ACTIVITY: Transcribe only the lines of the listing below from the one holding "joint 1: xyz" through the one holding "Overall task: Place", inclusive, without any change.

SUPPLIED INFORMATION:

# # #

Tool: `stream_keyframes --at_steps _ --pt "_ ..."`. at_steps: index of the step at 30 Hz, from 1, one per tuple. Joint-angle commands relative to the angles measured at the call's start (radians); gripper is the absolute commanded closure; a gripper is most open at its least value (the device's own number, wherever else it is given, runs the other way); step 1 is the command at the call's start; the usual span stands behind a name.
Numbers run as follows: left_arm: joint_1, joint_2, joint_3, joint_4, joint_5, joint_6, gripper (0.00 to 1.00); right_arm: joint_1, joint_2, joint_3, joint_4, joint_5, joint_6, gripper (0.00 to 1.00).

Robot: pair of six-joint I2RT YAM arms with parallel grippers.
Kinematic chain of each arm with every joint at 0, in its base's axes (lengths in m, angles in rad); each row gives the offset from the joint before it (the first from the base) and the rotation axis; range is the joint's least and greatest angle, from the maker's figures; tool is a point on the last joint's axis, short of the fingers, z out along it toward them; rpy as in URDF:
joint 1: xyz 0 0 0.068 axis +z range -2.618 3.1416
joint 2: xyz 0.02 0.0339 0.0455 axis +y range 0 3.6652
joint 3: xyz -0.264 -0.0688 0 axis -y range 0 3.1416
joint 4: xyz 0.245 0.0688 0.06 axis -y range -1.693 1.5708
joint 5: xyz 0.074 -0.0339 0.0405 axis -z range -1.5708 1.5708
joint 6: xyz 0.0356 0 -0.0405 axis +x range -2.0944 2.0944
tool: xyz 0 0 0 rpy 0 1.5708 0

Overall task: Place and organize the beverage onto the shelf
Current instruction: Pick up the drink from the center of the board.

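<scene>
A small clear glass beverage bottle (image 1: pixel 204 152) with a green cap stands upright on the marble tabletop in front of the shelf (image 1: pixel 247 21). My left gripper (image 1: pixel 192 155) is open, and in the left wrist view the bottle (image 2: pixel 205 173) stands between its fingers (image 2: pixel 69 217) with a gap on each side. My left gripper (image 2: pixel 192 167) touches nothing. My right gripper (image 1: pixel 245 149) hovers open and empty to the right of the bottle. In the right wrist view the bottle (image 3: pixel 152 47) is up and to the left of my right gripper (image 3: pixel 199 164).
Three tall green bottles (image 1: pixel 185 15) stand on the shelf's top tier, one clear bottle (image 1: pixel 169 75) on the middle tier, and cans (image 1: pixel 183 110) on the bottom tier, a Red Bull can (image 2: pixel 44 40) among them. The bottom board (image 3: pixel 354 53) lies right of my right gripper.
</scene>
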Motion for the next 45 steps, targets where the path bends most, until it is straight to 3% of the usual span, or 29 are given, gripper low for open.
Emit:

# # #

SOLUTION TO THIS PROBLEM:
joint 1: xyz 0 0 0.068 axis +z range -2.618 3.1416
joint 2: xyz 0.02 0.0339 0.0455 axis +y range 0 3.6652
joint 3: xyz -0.264 -0.0688 0 axis -y range 0 3.1416
joint 4: xyz 0.245 0.0688 0.06 axis -y range -1.693 1.5708
joint 5: xyz 0.074 -0.0339 0.0405 axis -z range -1.5708 1.5708
joint 6: xyz 0.0356 0 -0.0405 axis +x range -2.0944 2.0944
tool: xyz 0 0 0 rpy 0 1.5708 0

Overall task: Place and organize the beverage onto the shelf

That is the entire output.